Actually, the real most badass ones are the ones we have never heard about.
That would be
ME. You do not want to mess with me, buddy. For starter, I know marital arts...er...I mean martial arts...that not even Asians can pronounce.
But seriously, the phrase 'special forces' have been tossed around carelessly.
In the US military, there is only one 'Special Forces' group, and that is the US Army's Special Forces, aka the 'Green Berets'. By the way, SF-ers do not like that label. They will patiently tolerate civilians using 'Green Berets', but they will correct any military member who calls them that.
Other famous groups like SEAL or Rangers are correctly called 'Special Operations' groups. SO groups take existing skill sets and expand them to absurd proportions.
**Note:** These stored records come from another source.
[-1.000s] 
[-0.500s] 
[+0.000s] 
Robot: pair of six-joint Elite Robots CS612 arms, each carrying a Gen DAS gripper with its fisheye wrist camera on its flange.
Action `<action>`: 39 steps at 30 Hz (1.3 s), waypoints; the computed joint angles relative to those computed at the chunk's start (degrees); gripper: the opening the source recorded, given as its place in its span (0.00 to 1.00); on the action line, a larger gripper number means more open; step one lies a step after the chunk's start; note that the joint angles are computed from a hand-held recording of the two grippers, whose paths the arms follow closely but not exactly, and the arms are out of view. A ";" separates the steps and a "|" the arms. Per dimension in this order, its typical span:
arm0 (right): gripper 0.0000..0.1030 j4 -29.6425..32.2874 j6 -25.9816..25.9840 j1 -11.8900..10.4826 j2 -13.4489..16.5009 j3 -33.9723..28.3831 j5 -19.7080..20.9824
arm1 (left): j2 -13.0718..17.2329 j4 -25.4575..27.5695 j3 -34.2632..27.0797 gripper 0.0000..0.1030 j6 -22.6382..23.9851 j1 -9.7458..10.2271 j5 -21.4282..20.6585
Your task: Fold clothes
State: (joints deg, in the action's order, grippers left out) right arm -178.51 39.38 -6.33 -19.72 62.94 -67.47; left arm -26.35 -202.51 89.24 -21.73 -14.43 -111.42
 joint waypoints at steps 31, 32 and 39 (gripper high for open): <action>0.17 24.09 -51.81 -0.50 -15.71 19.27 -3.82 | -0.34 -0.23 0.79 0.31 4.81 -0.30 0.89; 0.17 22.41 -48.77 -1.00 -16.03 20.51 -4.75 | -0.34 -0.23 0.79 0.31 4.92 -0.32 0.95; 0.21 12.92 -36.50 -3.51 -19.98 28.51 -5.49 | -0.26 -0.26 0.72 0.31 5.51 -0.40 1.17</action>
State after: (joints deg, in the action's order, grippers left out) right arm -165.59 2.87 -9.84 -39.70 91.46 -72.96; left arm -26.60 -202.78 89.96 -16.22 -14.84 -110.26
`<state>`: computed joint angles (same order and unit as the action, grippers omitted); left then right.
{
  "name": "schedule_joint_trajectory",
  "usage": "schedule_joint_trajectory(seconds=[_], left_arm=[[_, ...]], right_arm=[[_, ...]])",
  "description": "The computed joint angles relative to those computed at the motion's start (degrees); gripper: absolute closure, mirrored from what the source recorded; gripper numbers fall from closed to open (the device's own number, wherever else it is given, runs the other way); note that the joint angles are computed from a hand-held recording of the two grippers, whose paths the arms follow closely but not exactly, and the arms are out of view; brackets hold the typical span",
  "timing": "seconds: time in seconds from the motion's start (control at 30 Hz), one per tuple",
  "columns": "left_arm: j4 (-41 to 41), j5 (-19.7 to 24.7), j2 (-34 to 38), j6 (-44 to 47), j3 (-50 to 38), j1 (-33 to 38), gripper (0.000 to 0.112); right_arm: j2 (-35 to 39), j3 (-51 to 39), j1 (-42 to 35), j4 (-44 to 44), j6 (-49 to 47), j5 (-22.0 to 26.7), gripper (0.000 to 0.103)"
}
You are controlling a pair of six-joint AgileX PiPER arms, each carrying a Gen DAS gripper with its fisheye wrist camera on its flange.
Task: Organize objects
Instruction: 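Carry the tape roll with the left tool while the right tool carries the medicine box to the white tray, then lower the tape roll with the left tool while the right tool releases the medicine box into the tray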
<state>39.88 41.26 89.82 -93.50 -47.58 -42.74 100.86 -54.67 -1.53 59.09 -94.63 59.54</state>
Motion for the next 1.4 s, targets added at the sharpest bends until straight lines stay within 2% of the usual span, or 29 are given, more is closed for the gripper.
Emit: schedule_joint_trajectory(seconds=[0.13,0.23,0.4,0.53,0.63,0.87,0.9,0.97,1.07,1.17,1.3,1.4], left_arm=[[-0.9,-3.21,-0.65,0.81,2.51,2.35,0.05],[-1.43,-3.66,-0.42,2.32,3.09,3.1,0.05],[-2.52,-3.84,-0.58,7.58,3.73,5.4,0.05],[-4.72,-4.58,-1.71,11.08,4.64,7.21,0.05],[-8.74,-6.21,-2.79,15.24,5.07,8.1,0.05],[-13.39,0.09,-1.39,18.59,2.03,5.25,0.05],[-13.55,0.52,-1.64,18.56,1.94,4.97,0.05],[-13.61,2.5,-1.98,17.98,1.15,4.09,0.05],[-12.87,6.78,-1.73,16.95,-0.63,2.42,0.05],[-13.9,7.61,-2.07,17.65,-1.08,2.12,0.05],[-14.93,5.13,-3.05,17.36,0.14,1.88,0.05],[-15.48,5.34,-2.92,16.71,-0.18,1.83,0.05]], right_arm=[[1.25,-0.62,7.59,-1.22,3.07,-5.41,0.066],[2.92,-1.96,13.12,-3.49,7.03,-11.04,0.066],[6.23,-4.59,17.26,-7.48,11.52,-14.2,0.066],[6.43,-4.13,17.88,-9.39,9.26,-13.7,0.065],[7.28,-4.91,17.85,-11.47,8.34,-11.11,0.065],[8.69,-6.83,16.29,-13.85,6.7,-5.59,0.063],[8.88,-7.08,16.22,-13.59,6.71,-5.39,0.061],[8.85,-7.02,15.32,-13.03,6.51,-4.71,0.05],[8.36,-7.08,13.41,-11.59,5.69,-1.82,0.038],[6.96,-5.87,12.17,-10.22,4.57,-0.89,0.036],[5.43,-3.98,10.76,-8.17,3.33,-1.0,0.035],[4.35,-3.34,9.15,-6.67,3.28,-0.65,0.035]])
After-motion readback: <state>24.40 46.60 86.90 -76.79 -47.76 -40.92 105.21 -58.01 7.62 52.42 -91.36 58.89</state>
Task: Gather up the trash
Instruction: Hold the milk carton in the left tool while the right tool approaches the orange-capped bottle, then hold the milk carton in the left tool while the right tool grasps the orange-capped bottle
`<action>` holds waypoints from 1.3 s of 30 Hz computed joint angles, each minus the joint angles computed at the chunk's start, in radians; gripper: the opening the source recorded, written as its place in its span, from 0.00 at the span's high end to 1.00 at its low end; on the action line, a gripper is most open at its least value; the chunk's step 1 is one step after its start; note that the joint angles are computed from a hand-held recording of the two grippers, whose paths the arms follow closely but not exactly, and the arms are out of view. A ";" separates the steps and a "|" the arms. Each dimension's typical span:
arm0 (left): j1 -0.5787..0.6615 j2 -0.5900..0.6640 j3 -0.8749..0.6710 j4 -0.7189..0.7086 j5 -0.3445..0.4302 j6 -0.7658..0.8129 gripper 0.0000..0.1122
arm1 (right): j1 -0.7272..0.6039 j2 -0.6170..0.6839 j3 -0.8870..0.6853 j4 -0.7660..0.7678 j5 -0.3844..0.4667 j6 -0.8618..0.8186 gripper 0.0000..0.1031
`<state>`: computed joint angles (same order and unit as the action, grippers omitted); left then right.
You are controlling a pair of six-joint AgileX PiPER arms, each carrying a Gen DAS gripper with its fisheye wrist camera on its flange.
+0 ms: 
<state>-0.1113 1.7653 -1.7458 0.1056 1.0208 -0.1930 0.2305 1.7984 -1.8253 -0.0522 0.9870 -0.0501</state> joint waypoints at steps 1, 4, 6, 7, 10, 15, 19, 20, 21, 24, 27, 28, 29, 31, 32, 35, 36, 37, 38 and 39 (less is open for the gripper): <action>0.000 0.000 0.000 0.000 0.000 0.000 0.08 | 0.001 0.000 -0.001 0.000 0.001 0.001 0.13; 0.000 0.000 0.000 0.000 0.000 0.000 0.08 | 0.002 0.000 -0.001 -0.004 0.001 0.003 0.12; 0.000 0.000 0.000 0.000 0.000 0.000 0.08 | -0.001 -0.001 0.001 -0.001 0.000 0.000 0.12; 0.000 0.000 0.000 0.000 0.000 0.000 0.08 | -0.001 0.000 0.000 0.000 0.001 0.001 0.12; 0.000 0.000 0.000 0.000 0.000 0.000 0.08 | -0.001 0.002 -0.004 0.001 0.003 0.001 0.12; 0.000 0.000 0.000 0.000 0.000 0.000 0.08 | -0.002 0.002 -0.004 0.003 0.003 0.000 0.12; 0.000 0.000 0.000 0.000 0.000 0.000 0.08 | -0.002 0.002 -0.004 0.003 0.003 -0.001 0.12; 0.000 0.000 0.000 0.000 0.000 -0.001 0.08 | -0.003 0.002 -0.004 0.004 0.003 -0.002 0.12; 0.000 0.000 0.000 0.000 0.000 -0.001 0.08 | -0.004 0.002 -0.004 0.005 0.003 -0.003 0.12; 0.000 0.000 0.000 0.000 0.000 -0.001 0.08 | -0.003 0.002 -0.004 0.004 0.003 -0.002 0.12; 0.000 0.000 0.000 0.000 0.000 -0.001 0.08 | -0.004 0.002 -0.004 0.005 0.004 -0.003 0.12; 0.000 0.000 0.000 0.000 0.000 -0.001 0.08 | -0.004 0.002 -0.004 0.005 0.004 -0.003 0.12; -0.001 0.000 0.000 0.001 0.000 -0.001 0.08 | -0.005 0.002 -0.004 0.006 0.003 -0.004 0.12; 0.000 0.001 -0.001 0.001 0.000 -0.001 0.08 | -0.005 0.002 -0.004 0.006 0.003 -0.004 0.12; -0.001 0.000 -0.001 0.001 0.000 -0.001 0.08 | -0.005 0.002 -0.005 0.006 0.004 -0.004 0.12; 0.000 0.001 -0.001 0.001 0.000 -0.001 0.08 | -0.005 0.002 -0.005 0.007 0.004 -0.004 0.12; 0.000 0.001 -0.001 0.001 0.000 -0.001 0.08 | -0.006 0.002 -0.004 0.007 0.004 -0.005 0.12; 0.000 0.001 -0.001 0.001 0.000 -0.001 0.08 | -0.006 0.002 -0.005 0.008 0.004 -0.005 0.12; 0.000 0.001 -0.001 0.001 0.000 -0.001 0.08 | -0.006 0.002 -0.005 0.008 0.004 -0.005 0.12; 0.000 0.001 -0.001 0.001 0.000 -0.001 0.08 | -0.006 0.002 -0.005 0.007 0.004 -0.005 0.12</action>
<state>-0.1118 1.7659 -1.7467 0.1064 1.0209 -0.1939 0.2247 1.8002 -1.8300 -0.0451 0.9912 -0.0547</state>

The Rangers could be called 'extreme infantry'. The USAF's Combat Controllers are 'extreme air traffic controllers', Pararescue are 'extreme medics' except that they are not true medics under the Geneva Conventions but line combatants with extreme combat medical training.
What make the US Army's SF group truly a 'special forces' label is that their skill sets contains skills that are outside the standard US Army skill sets. For example, you do not need to be multi-lingual to be a Ranger, but you have to be multi-lingual to be an SF-er. You do not have to be familiar with local and global politics to be a SEAL, but must to be an SF-er.
All these images seems to denote extremes of basic combat skill sets, which make the unit more like 'special operations' groups, than 'special forces'.